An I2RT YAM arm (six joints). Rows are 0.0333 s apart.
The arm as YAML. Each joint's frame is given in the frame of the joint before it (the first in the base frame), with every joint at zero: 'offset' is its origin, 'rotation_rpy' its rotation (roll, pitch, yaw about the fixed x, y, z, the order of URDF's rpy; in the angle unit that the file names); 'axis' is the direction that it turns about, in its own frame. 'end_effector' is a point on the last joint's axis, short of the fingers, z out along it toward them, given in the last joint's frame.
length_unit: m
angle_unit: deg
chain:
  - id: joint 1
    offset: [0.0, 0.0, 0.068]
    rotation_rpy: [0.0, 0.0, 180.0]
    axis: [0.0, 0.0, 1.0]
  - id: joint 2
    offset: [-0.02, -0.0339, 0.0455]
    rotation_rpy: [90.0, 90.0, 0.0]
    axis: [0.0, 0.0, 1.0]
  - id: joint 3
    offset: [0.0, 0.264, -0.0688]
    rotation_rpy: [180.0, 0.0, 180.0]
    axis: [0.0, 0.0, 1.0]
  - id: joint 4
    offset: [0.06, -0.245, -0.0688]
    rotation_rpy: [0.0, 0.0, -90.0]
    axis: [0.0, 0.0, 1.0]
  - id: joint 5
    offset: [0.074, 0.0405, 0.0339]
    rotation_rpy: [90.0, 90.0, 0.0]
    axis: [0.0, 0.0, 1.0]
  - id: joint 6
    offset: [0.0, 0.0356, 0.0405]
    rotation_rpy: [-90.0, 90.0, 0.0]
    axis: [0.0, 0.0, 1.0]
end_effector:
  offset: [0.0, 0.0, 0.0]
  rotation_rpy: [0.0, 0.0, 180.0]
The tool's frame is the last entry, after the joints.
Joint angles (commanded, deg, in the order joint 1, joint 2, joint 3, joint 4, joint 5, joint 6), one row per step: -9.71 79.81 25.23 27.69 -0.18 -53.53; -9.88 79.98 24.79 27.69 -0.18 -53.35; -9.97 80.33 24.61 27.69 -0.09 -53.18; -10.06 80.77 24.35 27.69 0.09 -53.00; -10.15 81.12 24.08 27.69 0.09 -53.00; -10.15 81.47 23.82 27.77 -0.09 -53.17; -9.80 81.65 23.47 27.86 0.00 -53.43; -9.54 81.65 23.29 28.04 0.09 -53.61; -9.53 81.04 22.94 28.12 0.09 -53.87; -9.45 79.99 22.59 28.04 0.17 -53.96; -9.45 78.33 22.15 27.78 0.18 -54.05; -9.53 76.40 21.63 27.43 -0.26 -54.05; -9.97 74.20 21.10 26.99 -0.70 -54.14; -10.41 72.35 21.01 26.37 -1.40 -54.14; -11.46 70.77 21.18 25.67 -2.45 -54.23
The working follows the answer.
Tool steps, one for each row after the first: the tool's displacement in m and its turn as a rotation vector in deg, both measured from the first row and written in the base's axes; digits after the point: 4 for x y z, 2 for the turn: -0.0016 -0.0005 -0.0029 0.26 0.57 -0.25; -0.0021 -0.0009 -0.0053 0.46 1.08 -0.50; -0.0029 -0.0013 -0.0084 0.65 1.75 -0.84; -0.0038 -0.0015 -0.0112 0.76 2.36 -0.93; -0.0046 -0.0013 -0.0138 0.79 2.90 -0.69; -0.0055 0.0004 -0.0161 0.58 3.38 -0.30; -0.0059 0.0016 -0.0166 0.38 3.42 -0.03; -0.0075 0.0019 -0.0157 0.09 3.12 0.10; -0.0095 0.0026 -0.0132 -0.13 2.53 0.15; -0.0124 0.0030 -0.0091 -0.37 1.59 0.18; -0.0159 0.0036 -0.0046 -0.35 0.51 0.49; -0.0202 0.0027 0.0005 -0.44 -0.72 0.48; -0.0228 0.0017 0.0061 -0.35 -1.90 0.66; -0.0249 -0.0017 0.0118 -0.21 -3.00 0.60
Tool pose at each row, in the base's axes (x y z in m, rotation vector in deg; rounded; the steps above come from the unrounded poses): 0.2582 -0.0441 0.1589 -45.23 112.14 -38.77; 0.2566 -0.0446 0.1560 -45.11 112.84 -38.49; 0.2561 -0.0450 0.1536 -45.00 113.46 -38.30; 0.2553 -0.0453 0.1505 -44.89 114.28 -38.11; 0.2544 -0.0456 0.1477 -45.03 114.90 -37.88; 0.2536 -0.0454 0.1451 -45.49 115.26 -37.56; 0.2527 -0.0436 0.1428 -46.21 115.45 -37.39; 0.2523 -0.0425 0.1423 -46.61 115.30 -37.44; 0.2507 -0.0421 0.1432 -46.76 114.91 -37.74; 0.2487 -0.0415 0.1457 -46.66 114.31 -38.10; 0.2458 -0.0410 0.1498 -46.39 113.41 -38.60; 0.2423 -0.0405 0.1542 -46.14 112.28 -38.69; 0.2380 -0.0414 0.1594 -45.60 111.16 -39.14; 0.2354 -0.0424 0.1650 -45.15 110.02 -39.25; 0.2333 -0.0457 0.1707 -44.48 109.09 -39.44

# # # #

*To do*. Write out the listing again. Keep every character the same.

*Answer box*.
An I2RT YAM arm (six joints). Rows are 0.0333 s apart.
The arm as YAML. Each joint's frame is given in the frame of the joint before it (the first in the base frame), with every joint at zero: 'offset' is its origin, 'rotation_rpy' its rotation (roll, pitch, yaw about the fixed x, y, z, the order of URDF's rpy; in the angle unit that the file names); 'axis' is the direction that it turns about, in its own frame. 'end_effector' is a point on the last joint's axis, short of the fingers, z out along it toward them, given in the last joint's frame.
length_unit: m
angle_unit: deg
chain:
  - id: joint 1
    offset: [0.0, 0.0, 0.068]
    rotation_rpy: [0.0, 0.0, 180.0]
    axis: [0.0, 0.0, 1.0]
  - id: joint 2
    offset: [-0.02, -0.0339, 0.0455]
    rotation_rpy: [90.0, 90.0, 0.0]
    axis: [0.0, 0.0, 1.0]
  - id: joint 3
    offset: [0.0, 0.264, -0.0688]
    rotation_rpy: [180.0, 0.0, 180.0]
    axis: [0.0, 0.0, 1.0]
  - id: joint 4
    offset: [0.06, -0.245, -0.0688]
    rotation_rpy: [0.0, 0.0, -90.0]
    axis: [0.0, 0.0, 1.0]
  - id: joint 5
    offset: [0.074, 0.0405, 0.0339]
    rotation_rpy: [90.0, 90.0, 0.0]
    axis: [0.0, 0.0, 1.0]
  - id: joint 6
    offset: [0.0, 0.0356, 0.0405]
    rotation_rpy: [-90.0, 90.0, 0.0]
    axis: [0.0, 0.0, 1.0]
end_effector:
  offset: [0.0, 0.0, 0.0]
  rotation_rpy: [0.0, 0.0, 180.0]
The tool's frame is the last entry, after the joints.
Joint angles (commanded, deg, in the order joint 1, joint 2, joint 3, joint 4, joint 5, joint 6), one row per step: -9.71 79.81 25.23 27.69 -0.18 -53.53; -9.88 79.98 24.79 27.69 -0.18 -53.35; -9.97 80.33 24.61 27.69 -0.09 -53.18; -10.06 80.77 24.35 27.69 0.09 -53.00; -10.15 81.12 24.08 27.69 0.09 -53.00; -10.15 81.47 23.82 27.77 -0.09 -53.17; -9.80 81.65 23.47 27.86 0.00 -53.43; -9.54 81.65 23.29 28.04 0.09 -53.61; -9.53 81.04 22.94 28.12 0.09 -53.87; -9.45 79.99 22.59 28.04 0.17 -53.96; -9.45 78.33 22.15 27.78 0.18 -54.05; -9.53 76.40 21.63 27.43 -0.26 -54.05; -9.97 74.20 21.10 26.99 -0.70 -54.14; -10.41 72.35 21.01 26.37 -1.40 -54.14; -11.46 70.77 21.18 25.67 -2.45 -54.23
The working follows the answer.
Tool steps, one for each row after the first: the tool's displacement in m and its turn as a rotation vector in deg, both measured from the first row and written in the base's axes; digits after the point: 4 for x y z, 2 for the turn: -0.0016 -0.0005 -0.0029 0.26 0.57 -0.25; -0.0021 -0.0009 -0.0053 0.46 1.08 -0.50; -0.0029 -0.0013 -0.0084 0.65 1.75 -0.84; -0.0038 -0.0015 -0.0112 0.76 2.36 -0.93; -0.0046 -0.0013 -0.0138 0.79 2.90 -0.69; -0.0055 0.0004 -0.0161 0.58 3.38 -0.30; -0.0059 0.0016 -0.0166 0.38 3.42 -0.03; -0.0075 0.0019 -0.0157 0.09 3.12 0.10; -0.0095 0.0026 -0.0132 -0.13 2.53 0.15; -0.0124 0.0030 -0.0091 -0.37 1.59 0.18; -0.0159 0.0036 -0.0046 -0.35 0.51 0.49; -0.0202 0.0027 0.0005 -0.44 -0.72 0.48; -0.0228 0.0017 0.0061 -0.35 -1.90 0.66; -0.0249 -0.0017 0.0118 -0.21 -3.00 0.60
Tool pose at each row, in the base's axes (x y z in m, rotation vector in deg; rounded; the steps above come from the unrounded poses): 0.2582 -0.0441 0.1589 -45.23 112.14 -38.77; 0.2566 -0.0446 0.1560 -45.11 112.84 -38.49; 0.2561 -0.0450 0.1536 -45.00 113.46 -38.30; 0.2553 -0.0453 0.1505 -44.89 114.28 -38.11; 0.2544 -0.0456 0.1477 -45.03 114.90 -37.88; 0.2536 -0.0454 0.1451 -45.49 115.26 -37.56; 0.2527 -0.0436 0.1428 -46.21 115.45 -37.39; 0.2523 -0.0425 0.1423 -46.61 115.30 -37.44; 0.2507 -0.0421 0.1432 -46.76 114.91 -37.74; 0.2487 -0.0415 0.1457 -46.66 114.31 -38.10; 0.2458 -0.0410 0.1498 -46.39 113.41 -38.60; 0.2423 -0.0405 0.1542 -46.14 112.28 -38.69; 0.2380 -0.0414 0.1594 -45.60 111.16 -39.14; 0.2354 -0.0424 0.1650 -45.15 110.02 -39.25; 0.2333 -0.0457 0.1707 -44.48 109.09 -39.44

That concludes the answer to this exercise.